DAN SHUMAKER COLLECTION
No. 11729. Fokker F.VIIIa (PH-OTO c/n 5045)
Postcard Luchtvaartarchief C. Smit

Fokker F.VIIIa

12/31/2012. Remarks by Johan Visschedijk: "The first Fokker F.VIII appeared in 1927, powered by two 425 hp Bristol Jupiter-engines, with seating for fifteen passengers. KLM put seven of the eight Dutch-built aircraft into service and the eighth was flown by the Hungarian airline Malert (Magyar Légiforgalmi RT). An additional three for Malert were built under license by Manfred Weiss at Budapest, Hungary.

In Britain, Geoffrey Dorman (a well-known pilot and author) wrote enthusiastically: 'The cabin is the finest thing of its kind yet seen. The effect is that of being in a comfortable room rather than being made to sit in a corridor, which is the effect in most machines. Comfortable and roomy armchairs rather like the old Alhambra stalls are fitted, and the whole effect is one of Dutch roominess and solidity which cannot fail to inspire its occupants with a feeling of safety.'

KLM over the course of years favored the F.VIII and when the license-built Gnome & Rhône Jupiters became outdated, the airframes were in such good condition that they were given a new lease of life with the latest type of American engines; first with two Pratt & Whitney Hornets, then with Wright Cyclones, and later with Pratt & Whitney Wasps. The shape of the engine-nacelles was altered in consequence, and the F.VIII was the first KLM aircraft to be fitted with a Townend-ring and later the NACA cowling.

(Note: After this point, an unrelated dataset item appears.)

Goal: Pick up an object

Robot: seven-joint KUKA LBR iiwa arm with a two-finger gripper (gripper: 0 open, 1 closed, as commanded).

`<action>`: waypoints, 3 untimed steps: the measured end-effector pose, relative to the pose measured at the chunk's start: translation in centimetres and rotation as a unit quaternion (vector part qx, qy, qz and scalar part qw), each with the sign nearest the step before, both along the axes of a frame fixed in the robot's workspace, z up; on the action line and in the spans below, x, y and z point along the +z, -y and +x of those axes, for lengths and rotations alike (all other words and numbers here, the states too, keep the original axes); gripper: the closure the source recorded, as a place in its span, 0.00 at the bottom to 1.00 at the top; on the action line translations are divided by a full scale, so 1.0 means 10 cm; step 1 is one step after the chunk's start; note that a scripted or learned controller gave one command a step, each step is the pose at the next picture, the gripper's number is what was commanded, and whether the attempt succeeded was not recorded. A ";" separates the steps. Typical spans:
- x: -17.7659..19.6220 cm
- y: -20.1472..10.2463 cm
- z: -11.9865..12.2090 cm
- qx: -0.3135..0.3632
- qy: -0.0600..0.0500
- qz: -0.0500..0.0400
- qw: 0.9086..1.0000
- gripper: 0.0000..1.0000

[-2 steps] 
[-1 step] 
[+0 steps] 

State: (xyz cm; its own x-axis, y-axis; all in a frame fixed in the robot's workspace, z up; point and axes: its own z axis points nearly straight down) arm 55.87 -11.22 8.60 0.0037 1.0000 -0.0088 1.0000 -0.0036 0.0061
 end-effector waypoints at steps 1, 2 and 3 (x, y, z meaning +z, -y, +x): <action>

A more radical alteration was performed on the sixth F.VIII. Initially this aircraft was delivered to KLM on May 1, 1928, registered H-NAEH, which was reregistered in the new 'PH' country code for the Netherlands as PH-AEH on February 28, 1929. In 1933, two 690 hp Wright R-1820-F2 Cyclones were integrated into the wings at the Fokker works (as a study project for the planned four-engined machines F.XXII and F.XXXVI), and the aircraft was redesignated F.VIIIa.

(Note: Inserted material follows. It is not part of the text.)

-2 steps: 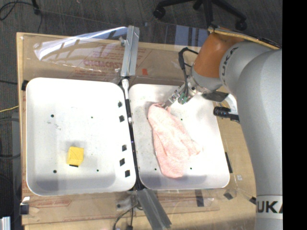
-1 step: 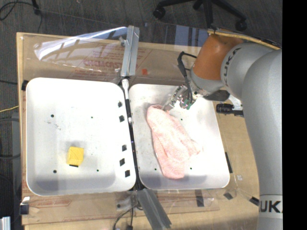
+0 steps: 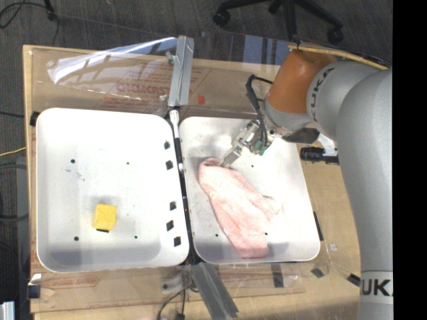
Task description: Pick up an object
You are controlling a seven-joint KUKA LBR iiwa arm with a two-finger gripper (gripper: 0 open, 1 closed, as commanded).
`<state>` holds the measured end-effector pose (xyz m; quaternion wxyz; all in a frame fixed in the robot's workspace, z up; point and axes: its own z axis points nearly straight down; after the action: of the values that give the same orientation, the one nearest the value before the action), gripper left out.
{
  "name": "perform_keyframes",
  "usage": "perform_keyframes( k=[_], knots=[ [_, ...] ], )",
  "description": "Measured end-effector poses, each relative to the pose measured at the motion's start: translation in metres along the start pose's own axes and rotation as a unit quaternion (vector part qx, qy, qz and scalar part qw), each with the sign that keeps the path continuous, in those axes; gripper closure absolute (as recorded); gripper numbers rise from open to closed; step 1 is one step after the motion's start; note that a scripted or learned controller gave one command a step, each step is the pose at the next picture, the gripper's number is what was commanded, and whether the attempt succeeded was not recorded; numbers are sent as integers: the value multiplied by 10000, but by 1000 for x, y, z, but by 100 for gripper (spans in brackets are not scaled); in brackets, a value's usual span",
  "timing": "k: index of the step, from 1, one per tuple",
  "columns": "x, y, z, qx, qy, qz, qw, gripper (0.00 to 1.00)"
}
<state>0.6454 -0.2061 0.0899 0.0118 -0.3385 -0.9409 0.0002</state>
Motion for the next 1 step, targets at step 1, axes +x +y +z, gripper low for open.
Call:
perform_keyframes(
  k=[1],
  knots=[
    [-2,2,-12,-24,-77,-25,10000,100]
  ],
)
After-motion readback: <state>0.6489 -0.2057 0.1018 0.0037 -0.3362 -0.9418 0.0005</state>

PH-AEH was reregistered PH-OTO (as pictured above) on November 9, 1936, when it started service with KLM's 'Fototechnische Dienst', the airline's photographic service. (This was the second KLM aircraft registered PH-OTO, the first was a Fokker F.VIIa, the third an Auster J/1 Autocrat.) On the start of WW II, the aircraft was leased by the Dutch military service in September 1939, and was serialed 951. It was destroyed by German bombs at Waalhaven airfield on May 10, 1940, at the start of the invasion of the Netherlands.

Fokker F.VIII
(H-NAEG) (Bruce-Wigg Collection

06/30/2024. Remarks by Johan Visschedijk: "The H-NAEG had the longest service life of the eleven F.VIIIs built. First registered to KLM as H-NAEG on April 3, 1928, on February 28, 1929, it was also reregistered in the new 'PH' country code as PH-AEG. October 18, 1934, it was sold to the Swedish airline AB Aerotransport, reregistered as SE-AEB and was christened Jämtland. The final owner became the Swedish AF on August 6, 1942, serialed TP11 it served into 1944, subsequently it was scrapped."

Fokker F.VIII


In the early 1930s, Fokker aircraft predominated on the European air routes and were well represented in other spheres. Of 596 landplanes in services on the various European airways in 1933, no fewer than 172 were Fokkers; the remaining 424 were made up of 32 different makes. Second in importance came Junkers with 114 machines and third the French Latécoères with 81 machines. But, whereas seventy of the 114 Junkers were used in Germany and all 81 French machines were in the service of a French company Lignes Aériennes Latécoère, only forty of the 172 Fokkers were held by Dutch companies; 132 Fokkers were held by sixteen foreign enterprises all over the world. Of seventeen European countries operating landplanes, thirteen used Fokkers.

By 1932 no less than seventeen firms or national establishments had obtained license to build Fokker aircraft, a world record that still remains today. Nor is it likely that sensational record flights with aircraft of a single manufacturer will ever again capture the headlines as did the three-engined Fokkers in the years 1925-1930 when they spanned oceans and flew over the inaccessible land tracts, even the remote North Pole."